In this paper we propose a set of integrated models for polymer-brine, surfactant, alkaline and foam including ions exchange for calculating effective salinities. These models can be driving by a set of flexible field management functionalities which allow a dynamic optimization of the use of the chemicals to maximize oil contact and ultimately its recovery.

A work flow to assess the balance of viscous, capillary and gravity forces involved in the EOR process is proposed to pre-screen the type of chemicals needed to modify the force balance. This approach will precede and guide the dynamic optmization.


Exploration for hydrocarbons is reaching global frontiers, and the short- and long-term challenges will be to maximize recovery from existing fields. As an important subset of the enhanced oil recovery (EOR) offering, chemical EOR techniques have developed as an economical and viable alternative for increasing oil recovery. Their success though relies heavily on a thorough understanding and ne-tuning of the chemical interactions between the injected chemicals, the fluids in place, and the rock. These interactions eventually determine optimal injection and production scenarios and ultimately the total increment in oil recovery.

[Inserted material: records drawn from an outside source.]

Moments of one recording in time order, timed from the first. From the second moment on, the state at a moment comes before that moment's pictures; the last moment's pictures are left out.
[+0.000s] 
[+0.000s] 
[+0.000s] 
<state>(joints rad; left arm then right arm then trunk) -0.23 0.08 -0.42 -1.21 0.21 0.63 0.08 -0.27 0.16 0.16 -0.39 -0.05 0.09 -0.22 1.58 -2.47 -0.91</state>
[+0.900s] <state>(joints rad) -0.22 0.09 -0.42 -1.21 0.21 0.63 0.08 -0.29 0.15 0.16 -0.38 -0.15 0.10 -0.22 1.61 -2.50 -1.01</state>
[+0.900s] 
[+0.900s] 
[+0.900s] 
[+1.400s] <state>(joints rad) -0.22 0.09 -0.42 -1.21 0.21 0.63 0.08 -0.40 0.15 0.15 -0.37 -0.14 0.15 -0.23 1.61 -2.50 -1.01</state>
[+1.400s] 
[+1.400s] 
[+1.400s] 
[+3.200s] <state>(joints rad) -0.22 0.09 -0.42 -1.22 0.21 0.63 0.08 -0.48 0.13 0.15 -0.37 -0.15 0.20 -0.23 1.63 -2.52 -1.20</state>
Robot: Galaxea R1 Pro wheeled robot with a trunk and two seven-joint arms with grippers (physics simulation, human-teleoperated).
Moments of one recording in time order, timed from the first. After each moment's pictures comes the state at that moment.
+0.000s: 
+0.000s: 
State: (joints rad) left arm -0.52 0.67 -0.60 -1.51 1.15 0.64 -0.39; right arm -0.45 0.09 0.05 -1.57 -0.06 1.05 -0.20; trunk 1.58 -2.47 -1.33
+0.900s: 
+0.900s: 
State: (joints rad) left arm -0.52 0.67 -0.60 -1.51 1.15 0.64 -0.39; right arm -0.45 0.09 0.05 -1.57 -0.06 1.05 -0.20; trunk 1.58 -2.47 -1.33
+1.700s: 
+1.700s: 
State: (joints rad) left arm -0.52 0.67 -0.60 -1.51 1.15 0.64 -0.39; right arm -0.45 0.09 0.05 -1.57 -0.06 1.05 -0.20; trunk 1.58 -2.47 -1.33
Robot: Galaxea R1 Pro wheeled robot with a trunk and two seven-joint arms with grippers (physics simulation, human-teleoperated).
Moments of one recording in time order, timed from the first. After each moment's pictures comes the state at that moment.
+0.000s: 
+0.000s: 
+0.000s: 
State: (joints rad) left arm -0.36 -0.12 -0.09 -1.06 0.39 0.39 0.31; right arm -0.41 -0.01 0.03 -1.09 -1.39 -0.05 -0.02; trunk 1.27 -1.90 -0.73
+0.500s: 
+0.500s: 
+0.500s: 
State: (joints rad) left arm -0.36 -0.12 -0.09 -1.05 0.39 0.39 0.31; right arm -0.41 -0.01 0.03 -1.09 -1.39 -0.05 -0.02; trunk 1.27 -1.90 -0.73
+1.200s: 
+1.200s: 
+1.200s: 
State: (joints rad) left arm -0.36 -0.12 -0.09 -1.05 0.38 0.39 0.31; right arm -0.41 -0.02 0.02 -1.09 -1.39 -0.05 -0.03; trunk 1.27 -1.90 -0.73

Modeling of processes such as alkaline-surfactant-polymer (ASP) flooding, low salinity water flooding, solvent flooding, and foam injection for gas mobility control require a detailed description of the EOR agent interaction with the rock and reservoir fluids. This includes flexible modeling of solution viscosities, non-Newtonian behavior,

permeability reductions due to adsorption (e.g. in polymer flooding), capillary de-saturation effect due to decreasing oil-water interfacial tension, chemical losses to the formation due to adsorption, change of wettability characteristics, and chemicals degradation, to mention just a few.

However, the success and cost-effective design of EOR projects relies on the ability to model complex combinations of these processes in realistic reservoir settings while taking into account limitations in surface equipment, project economics, and consistency in the numerical solution. Being able to monitor the chemicals within the reservoir and being able to adapt the injection and production schedule automatically become key elements in optimizing chemical EOR processes.